Pihak perusahaan pun kemudian tertarik dan menerima penawaran dari sang pejabat dan akhirnya menyerahkan uang sebesar +/- Rp. 196 juta, setelah sebelumnya pihak pejabat tersebut meminta imbalan sebesar +/- Rp. 390 juta. Namun setelah uang diserahkan, ternyata tidak seluruh izin berhasil keluar seperti yang dijanjikan, dari 14 jenis izin yang disepakati ternyata hanya 5 izin yang berhasil terbit. Karena 9 izin lainnya tidak kunjung-kunjung terbit akhirnya pihak perusahaan melaporkan sang pejabat tersebut ke Kejaksaan.

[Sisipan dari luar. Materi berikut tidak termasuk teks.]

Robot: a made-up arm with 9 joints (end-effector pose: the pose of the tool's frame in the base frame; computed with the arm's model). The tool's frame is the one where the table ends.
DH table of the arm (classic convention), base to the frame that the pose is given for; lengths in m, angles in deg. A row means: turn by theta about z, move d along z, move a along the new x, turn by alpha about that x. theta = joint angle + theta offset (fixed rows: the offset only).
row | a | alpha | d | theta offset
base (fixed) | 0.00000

Atas peristiwa tersebut berpandangan bahwa perbuatan yang dilakukan terdakwa adalah perbuatan korupsi, yaitu antara pemerasan yang dilakukan pejabat (Pasal 12 huruf e), gratifikasi illegal (pasal 12B), atau menerima hadiah atau janji karena jabatan yang ada padanya, atau yang menurut orang member ada hubungannya dengan jabatannya (Pasal 11).

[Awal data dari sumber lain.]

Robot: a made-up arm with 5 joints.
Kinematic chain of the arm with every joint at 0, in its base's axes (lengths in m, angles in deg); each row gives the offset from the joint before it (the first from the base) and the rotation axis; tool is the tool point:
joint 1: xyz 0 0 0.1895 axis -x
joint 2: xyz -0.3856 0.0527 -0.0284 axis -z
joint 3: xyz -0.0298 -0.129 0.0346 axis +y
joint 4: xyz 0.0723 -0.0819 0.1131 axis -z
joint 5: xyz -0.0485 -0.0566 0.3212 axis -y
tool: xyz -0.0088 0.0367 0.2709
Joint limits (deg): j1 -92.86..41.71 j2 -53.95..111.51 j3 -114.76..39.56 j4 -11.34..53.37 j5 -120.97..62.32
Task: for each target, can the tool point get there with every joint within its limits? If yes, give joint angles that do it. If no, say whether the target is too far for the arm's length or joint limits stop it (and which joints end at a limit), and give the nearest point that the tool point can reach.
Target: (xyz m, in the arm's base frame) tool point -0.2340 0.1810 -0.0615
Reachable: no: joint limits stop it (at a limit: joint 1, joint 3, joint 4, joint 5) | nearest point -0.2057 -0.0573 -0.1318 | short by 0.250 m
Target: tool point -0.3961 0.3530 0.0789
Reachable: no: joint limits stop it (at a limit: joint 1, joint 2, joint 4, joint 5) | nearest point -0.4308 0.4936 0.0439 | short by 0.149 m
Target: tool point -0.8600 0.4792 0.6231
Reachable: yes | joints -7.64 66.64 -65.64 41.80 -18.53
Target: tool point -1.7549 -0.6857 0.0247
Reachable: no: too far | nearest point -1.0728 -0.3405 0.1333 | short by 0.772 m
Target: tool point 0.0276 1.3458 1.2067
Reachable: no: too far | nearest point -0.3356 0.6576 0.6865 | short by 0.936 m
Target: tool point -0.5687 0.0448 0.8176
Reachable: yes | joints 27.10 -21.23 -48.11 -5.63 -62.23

Terhadap perbuatan terdakwa tersebut diputus bebas oleh Majelis Hakim PN Bandung yakni Syamsudin (Hakim Ketua) Yanuar Anadi dan Daniel Panjaitan (Hakim Anggota). Dalam pertimbangan hukumnya Majelis Hakim berpendapat sebagai berikut:
1. Atas Dakwaan Alternatif Kesatu Primair (Pasal 12 huruf e UU 20 Tahun 2001)

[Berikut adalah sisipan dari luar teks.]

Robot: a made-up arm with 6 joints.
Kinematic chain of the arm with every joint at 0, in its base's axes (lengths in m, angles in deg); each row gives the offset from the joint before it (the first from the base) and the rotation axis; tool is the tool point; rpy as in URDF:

Pegawai negeri atau penyelenggara negara yang dengan maksud menguntungkan diri sendiri atau orang lain secara melawan hukum, atau dengan menyalahgunakan kekuasaannya memaksa seseorang memberikan sesuatu, membayar, atau menerima pembayaran dengan potongan, atau untuk mengerjakan sesuatu bagi dirinya sendiri;
Atas dakwaan yang mendasarkan pada Pasal 12 huruf e UU 20 Tahun 2001 Majelis Hakim menilai unsur memaksa seseorang untuk memberikan sesuatu…dst tidak terbukti. Unsur ini dipandang oleh Majelis tidak terbukti dengan pertimbangan bahwa walaupun terbukti ada pembayaran yang dilakukan oleh Korban (pihak perusahaan) kepada Terdakwa, namun inisiatif awal untuk melakukan pengurusan izin dilakukan oleh Korban bukan oleh terdakwa. Selain itu dalam menentukan besaran biaya (fee) atas ‘jasa’ Terdakwa terbukti dilakukan dengan negosiasi. Hal ini menurut Majelis bukan lah termasuk bentuk pemaksaan. (hal 36-37).
2. Atas Dakwaan Alternatif Kesatu Subsidair (Pasal 12B ayat (1) UU 20 Tahun 2001)
Setiap gratifikasi kepada pegawai negeri atau penyelenggara negara dianggap pemberian suap, apabila berhubungan dengan jabatannya dan yang berlawanan dengan kewajiban atau tugasnya
Atas dakwaan ini Majelis Hakim menilai bahwa baik unsur pemberian hadiah/gratifikasi maupun unsur berhubungan dengan jabatannya dan yang berlawananan dengan kewajiban atau tugasnya tidak terbukti.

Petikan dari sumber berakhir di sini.